## YOUR OBJECTIVE
Show each line of the listing in which the word "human" occurs.

[Opening SOURCE MATERIAL section]

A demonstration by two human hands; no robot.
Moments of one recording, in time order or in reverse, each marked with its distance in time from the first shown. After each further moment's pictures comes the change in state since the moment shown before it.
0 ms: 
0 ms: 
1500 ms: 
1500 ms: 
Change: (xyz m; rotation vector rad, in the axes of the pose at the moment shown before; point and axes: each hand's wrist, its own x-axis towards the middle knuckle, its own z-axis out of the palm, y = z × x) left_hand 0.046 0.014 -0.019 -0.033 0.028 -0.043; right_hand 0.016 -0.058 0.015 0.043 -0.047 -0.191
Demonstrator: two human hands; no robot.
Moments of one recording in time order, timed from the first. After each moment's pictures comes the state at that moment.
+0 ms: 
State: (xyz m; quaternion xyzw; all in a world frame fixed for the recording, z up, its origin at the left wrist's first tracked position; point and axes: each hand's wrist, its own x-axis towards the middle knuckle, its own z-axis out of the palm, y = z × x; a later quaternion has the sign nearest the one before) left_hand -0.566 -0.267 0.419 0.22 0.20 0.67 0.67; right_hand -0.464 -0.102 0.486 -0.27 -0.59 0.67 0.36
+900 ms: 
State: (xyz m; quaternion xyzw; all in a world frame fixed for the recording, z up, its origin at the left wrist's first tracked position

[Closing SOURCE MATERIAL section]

## FINAL ANSWER
A demonstration by two human hands; no robot.
Demonstrator: two human hands; no robot.

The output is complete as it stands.